## Problem description
Identify all lines in the listing that include the word "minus", and copy them out.
[[ Exercise data, beginning ]]
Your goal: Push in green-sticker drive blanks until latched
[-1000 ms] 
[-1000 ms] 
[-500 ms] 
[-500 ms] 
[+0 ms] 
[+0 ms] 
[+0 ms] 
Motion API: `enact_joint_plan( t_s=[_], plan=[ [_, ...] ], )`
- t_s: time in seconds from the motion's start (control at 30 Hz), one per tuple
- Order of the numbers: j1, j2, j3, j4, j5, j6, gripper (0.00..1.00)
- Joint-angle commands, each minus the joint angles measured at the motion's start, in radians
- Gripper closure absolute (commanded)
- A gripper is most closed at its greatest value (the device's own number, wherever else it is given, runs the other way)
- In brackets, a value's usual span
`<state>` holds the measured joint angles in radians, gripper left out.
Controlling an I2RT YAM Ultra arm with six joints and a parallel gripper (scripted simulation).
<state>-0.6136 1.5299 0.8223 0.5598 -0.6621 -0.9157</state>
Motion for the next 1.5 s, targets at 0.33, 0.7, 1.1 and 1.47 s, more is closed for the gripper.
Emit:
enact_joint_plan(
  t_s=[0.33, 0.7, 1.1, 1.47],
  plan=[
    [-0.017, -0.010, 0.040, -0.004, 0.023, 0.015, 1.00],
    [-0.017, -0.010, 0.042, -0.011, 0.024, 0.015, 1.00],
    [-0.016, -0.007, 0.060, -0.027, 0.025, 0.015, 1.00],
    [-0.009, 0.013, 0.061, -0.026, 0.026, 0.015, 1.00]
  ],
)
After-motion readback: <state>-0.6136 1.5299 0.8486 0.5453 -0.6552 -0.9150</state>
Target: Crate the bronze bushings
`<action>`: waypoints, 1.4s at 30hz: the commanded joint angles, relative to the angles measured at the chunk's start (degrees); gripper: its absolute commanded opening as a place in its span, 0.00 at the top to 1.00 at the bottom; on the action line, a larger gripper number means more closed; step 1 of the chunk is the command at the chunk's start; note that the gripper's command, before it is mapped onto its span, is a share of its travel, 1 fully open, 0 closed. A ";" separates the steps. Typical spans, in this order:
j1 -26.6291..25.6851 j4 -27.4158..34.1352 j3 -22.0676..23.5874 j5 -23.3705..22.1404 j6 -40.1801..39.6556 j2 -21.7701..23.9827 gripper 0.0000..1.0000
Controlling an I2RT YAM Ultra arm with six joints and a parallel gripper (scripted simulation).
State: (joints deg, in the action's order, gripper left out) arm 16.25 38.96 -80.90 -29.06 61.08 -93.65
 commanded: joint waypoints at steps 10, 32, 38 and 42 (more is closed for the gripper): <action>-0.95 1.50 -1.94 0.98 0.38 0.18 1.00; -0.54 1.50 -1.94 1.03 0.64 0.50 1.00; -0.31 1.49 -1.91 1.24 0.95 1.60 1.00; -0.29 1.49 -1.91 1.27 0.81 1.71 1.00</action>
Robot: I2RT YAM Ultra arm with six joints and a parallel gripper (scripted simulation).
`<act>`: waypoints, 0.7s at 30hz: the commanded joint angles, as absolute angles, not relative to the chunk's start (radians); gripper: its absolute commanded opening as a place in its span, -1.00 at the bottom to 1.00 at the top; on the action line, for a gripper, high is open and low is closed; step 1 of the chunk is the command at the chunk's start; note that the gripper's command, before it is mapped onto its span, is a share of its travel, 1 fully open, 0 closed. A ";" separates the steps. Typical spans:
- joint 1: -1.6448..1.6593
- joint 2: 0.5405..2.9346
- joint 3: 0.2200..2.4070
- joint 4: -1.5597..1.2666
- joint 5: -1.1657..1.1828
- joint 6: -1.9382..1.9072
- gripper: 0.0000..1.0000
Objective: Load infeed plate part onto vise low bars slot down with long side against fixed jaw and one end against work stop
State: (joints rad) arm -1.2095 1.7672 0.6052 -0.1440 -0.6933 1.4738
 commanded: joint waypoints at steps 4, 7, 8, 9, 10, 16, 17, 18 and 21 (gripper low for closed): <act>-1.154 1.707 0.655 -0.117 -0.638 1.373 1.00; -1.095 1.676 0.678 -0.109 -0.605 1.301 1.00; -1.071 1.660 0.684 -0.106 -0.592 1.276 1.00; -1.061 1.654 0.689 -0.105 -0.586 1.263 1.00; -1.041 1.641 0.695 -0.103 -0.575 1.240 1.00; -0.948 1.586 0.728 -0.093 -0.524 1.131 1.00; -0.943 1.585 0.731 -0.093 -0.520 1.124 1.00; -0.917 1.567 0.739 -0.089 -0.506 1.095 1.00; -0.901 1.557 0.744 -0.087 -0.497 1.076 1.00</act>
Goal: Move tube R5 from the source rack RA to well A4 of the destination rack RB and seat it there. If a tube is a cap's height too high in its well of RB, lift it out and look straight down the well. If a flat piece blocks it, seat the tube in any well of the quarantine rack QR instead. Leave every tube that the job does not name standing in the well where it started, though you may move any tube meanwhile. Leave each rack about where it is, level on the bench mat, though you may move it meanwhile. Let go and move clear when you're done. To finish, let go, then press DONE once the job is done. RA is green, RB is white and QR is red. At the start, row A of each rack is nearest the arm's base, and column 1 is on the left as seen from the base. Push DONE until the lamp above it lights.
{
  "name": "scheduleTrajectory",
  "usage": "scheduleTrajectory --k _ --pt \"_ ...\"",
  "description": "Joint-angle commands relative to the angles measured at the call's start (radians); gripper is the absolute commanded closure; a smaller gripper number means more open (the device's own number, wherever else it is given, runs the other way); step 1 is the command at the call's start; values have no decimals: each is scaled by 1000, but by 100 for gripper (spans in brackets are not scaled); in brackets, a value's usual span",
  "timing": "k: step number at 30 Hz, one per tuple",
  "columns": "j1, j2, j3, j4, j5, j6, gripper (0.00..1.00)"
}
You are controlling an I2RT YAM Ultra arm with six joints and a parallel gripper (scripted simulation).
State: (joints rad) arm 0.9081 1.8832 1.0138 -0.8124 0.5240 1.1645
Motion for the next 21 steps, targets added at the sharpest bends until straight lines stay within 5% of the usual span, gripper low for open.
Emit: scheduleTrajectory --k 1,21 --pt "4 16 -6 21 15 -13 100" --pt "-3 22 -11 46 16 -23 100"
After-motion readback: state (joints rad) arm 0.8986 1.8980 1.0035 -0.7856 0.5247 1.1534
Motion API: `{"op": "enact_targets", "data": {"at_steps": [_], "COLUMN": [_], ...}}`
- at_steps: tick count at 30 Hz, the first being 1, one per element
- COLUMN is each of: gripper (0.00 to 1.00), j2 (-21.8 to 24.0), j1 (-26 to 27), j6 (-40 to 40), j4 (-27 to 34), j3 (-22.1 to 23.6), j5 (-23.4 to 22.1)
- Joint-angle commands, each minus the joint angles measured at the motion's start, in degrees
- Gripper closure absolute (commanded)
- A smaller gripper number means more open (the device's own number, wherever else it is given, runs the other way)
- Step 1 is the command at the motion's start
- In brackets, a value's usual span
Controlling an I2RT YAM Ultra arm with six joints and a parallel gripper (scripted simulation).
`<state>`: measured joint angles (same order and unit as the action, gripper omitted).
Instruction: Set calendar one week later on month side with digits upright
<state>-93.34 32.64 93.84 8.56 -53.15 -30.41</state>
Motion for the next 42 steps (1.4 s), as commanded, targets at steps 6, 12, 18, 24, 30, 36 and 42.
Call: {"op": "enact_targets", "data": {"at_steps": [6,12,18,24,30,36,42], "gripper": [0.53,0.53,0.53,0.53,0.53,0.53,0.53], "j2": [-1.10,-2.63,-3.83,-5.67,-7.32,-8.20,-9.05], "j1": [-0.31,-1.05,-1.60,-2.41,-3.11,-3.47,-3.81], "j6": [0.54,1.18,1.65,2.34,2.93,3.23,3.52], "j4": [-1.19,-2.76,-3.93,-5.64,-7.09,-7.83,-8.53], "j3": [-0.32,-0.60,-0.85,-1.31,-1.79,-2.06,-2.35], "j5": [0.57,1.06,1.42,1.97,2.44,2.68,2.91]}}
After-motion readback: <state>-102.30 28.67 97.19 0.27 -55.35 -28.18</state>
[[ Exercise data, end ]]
## Response box
- Joint-angle commands, each minus the joint angles measured at the motion's start, in radians
- Joint-angle commands, each minus the joint angles measured at the motion's start, in degrees

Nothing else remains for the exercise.